Como hemos visto, mientras las cortinas del obturador estén abiertas, el sensor de imagen queda expuesto a la luz para formar la imagen.




Una consideración que debemos tomar al momento de disparar la cámara, es que, sin usar tripié y con velocidades lentas, las fotos pueden salir “movidas” debido a las vibraciones de la cámara, también, cuanto más largo sea el lente o mayor zoom usemos, mayor riesgo hay que las fotos salgan movidas.

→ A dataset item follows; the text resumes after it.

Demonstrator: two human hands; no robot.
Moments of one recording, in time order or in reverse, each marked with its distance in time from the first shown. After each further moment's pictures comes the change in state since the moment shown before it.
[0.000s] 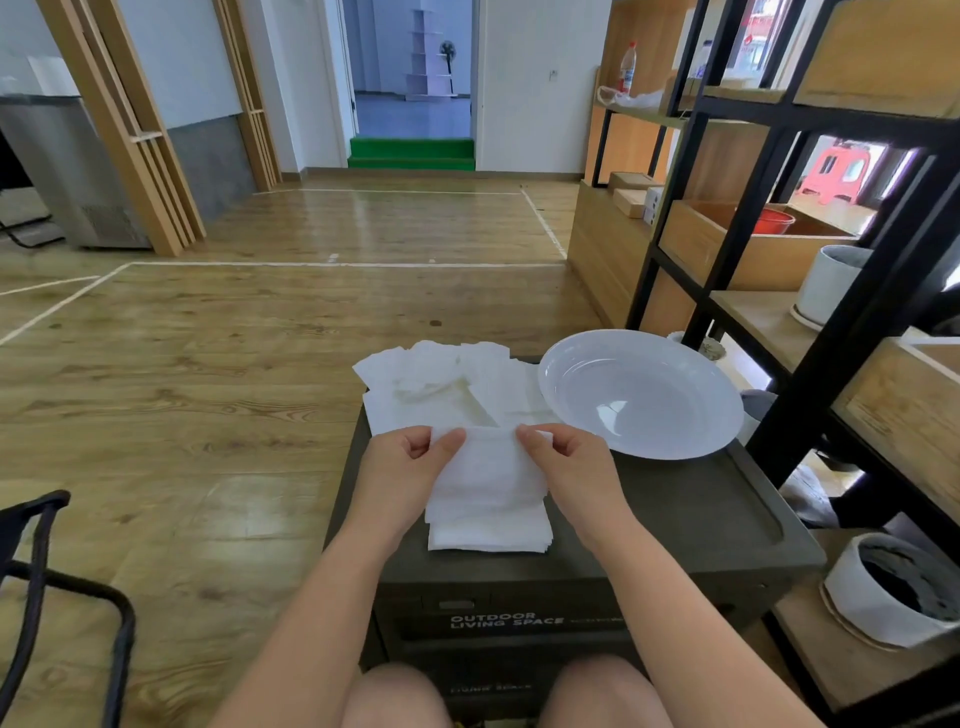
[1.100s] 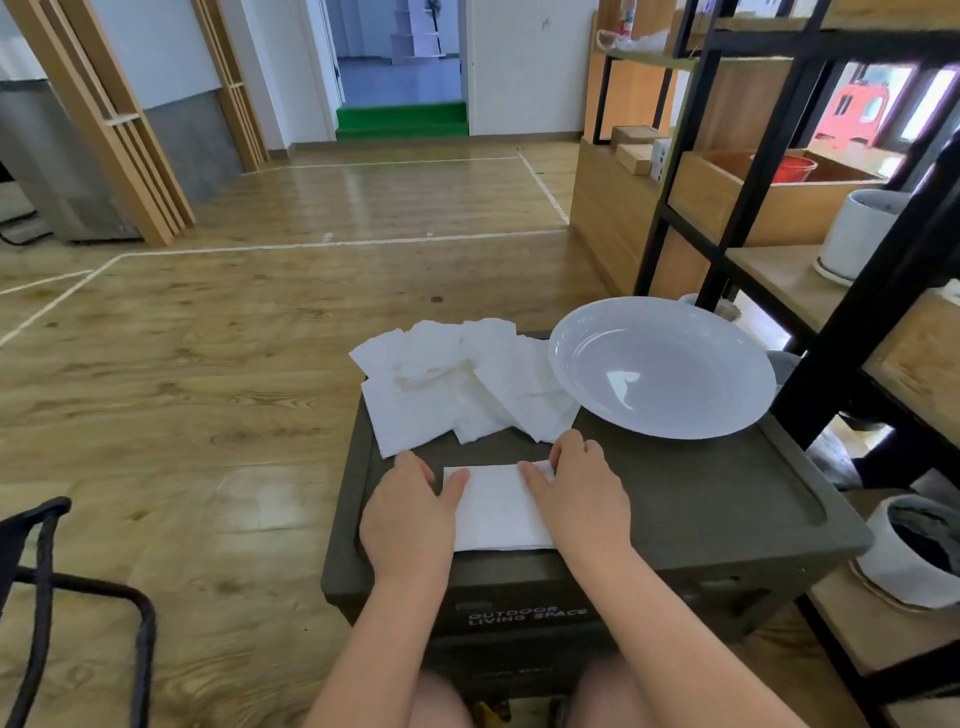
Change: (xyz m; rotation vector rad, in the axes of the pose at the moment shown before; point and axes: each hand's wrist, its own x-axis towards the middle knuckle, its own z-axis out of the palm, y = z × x) left_hand 0.000 -0.048 0.025 0.838 0.363 -0.099; right_hand 0.003 0.044 0.023 -0.932 0.190 0.069
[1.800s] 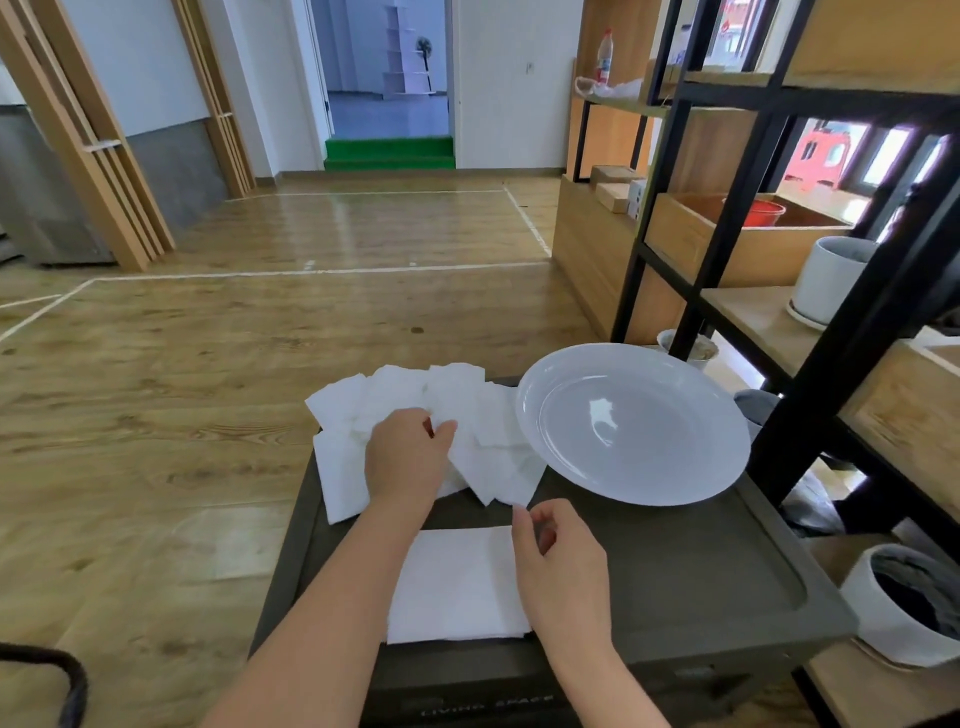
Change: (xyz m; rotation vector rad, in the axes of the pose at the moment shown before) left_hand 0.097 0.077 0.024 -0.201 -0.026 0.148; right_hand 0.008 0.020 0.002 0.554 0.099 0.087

Como regla básica, para disparar cámara en mano, es común utilizar la siguiente formula:
Velocidad de disparo = 1/Valor aproximado a la distancia focal del lente.
Así, si usamos un lente de 50 mm, la velocidad más lenta a usar será 1/60 seg. (no hay velocidad de obturación de 1/50 seg.) y si utilizamos un lente de 200 mm, la velocidad mínima recomendada es 1/250 seg. si necesitamos usar velocidades menores, entonces debemos de usar también un tripié.
Algunos modelos de cámaras EOS o PowerShot, pueden disparar a razón de 1/8000 seg. a estas velocidades es posible fotografiar cosas que el ojo no puede captar, ya que podemos “congelar” un movimiento rápido, por ejemplo una flecha al atravesar su objetivo o un ave a pleno vuelo
Por el otro lado, están las velocidades lentas, que permiten usar exposiciones largas, donde es posible “barrer” la imagen para dar sensación de movimiento, por ejemplo una autopista convertida en un desfile de luces de autos o la acción de algún deporte


En estas imágenes se observa como a una velocidad de obturación lenta el movimiento se registra y conforme se incrementa la velocidad de obturación, el movimiento se congela.